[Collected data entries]
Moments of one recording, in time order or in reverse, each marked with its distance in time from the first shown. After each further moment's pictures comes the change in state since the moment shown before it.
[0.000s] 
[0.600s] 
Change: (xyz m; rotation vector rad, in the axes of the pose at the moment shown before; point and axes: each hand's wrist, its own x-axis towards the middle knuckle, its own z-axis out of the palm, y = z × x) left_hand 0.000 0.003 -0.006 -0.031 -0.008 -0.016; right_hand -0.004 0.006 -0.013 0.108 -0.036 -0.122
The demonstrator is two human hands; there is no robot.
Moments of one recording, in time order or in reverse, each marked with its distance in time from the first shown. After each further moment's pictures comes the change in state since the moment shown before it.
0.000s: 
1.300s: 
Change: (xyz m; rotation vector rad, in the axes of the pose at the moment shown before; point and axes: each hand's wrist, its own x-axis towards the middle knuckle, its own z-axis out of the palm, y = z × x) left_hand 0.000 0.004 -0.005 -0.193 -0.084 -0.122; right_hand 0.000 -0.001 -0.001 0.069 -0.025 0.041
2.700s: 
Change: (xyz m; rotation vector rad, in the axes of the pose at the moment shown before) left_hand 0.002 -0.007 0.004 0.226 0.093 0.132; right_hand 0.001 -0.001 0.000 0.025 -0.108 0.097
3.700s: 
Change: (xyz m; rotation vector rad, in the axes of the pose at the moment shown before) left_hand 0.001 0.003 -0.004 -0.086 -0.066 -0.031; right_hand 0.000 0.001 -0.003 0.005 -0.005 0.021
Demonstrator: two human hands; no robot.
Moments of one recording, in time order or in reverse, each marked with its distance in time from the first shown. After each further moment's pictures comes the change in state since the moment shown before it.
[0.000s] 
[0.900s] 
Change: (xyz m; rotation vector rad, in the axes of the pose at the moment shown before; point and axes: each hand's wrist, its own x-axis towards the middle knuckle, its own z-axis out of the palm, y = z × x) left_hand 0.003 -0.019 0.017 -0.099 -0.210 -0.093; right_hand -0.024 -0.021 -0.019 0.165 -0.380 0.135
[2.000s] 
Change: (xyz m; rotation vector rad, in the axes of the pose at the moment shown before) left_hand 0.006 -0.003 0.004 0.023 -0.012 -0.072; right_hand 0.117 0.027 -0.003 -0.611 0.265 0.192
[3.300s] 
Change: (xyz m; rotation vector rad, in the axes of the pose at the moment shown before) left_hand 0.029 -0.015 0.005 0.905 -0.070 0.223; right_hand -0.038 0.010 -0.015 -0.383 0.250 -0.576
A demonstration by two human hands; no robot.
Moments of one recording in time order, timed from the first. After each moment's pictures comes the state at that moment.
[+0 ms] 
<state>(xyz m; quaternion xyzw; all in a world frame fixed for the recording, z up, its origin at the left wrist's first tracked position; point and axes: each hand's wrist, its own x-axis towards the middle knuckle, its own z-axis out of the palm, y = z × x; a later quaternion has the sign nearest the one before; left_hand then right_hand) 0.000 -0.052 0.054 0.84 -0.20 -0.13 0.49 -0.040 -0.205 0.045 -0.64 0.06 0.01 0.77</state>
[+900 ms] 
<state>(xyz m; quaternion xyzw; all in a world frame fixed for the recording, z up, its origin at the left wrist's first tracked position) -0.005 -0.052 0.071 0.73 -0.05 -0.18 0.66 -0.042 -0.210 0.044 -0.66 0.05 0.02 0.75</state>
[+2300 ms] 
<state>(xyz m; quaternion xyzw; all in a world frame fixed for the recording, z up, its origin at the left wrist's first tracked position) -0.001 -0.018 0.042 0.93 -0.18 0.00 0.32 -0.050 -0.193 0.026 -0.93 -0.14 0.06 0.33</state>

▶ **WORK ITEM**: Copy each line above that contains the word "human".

▶ **TASK ANSWER**:
The demonstrator is two human hands; there is no robot.
Demonstrator: two human hands; no robot.
A demonstration by two human hands; no robot.

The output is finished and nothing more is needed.